The emotions finally flowed for Randy Johnson when the final out was made.
A hug for his son, who was serving as batboy. Hugs for every teammate, plus a really big one for his manager. The game ball presented to his wife as his three daughters beamed with pride. A news conference that lasted 30 minutes from a player who usually doesn't have much to say. Someone even spotted a smile.
The Big Unit admits he can come across as surly, and he did his best over the past few weeks to downplay his pursuit of 300 wins. Once he got there - with a steady, six-inning performance in the San Francisco Giants' 5-1 victory over host Washington in the opener of a doubleheader yesterday - he was free to express that, yes, it really is a big deal.

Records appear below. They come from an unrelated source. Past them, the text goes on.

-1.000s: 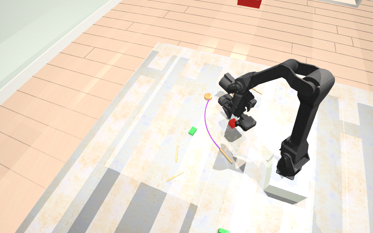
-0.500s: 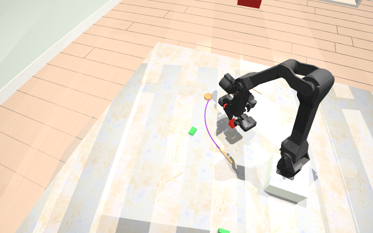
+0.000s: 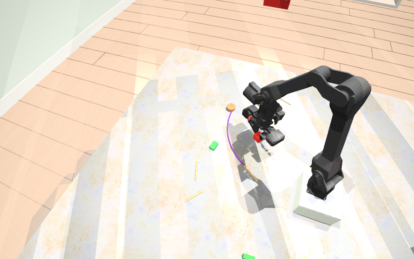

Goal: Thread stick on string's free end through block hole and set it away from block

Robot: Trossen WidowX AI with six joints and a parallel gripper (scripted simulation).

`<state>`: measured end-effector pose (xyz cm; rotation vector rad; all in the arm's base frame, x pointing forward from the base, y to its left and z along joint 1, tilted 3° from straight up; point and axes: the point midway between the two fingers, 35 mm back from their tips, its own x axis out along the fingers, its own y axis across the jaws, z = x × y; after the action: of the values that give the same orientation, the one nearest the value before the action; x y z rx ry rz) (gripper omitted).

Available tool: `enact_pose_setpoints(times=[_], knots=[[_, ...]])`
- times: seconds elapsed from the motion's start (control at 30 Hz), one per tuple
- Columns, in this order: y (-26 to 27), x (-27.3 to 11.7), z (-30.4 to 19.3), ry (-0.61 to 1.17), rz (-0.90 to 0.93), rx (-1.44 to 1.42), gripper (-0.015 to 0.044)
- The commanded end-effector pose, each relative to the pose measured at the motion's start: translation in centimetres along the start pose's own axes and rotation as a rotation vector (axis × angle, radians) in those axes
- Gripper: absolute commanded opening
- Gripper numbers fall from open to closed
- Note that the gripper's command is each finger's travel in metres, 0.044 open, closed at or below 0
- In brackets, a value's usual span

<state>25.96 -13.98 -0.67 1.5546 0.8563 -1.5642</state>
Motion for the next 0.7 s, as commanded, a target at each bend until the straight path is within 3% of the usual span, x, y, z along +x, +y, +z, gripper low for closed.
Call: enact_pose_setpoints(times=[0.0, 0.67], knots=[[0.0, -0.2, 0.0, 0.0, 0.001, 0.0, 0.0], [0.0, -1.5, 0.0, 0.0, 0.0, 0.0, 0.0]])
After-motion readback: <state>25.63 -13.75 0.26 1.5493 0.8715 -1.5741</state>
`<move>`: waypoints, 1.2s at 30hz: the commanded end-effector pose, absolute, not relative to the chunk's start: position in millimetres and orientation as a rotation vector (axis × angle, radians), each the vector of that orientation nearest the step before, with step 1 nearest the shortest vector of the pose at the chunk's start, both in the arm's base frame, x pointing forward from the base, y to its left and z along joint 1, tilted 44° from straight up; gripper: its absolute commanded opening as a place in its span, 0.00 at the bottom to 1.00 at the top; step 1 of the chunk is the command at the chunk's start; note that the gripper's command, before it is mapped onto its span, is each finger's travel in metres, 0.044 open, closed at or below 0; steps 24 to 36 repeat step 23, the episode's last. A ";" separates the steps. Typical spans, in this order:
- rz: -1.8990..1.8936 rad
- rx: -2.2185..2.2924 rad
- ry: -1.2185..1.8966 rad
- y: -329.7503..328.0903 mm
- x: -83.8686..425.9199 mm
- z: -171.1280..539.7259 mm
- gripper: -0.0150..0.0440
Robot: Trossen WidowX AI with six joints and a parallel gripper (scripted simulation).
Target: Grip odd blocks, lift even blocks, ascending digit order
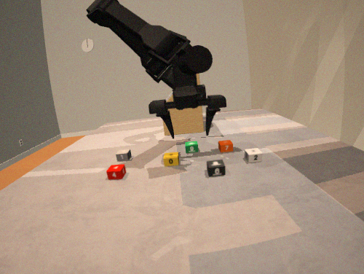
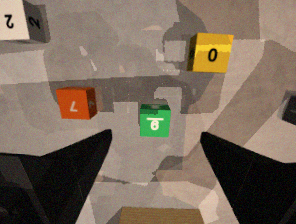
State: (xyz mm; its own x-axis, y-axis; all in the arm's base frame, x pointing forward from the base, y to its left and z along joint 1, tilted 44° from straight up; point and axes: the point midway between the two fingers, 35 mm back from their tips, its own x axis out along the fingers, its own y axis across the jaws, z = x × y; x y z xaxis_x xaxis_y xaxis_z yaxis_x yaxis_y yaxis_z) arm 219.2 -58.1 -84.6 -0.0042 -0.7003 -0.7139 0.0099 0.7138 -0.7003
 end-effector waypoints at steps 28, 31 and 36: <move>-0.606 -0.575 1.482 136.9 246.8 -143.9 0.93; -0.606 -0.575 1.482 136.9 246.8 -143.9 0.93; -0.606 -0.575 1.482 136.9 246.8 -143.9 0.93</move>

"I think it kind of hit me when I walked on the field," Johnson said. "It's a long-range achievement. It's not a one-game or a 1-year achievement, it's a career achievement. Who knows how many teammates I've had over my 21 years, but they had a great deal to do with my success. I'm going to think about this for a long time."
In the nightcap, the Giants completed a sweep with a rain-shortened, 4-1 victory. The game was called with two outs in the top of the sixth after a 67-minute delay.
Johnson (5-4) became the 24th pitcher to reach the 300-win milestone, and he did it as a mature pitcher, not the overpowering tangle of arms and legs who was all about strikeouts early in his career. He walked two, struck out two, allowed only an unearned run and threw 50 of his 78 pitches for strikes. He faced four batters above the minimum and got shutout relief from his bullpen.
"I get more gratification out of that because of the way I'm doing it now than the way I did it 10 years ago," Johnson said.
Johnson, 45, is the sixth lefthander to win 300 games and the second-oldest pitcher to reach the milestone. Knuckleballer Phil Niekro was 46 when he won his 300th with the New York Yankees in 1985.
In Game 2, Matt Cain (7-1) won his fifth straight decision. San Francisco broke a 1-1 tie in the fifth with a five-hit rally against Ross Detwiler (0-2), including a run-scoring double by Pedro Sandoval and RBI singles by Aaron Rowand and Rich Aurilia.
In other games:
* At Pittsburgh, former Phillies farmhand Jason Jaramillo drove in four runs, prized prospect Andrew McCutchen had a productive major league debut (2-for-4, three runs, walk, RBI, stolen base) as Pittsburgh acompleted a rain-shortened, three-game sweep of New York with an 11-6 win.
As if being swept wasn't bad enough, the Mets got more bad news on the injury front: Shortstop Jose Reyes has a tear in his right hamstring and reliever J.J. Putz is experiencing pain in his elbow.
* At Miami, Josh Johnson hit a three-run shot for his first career home run and pitched into the eighth inning, leading the Florida Marlins to a 4-3 victory over the Milwaukee Brewers.
* At St. Louis, Chris Carpenter (4-0) pitched a three-hitter for his first complete game in more than 2 years and Albert Pujols took care of the offense with a two-run homer and RBI double, leading the Cardinals to a 3-1 win over Cincinnati.
* At Houston, Garrett Atkins broke out of a slump with two home runs and Colorado snapped a four-game losing skid with a 10-3 win over the Astros.
* At Atlanta, the game between the Braves and Cubs was postponed by rain.
* Colorado catcher Yorvit Torrealba's 11-year-old son and his brother-in-law are free again after being kidnapped in Venezuela.
Police in Venezuela said the pair were abducted on their way to the boy's school and that the kidnappers demanded $466,000 in ransom. Wilmer Flores Trossel, director of Venezuela's federal police, said no ransom was paid.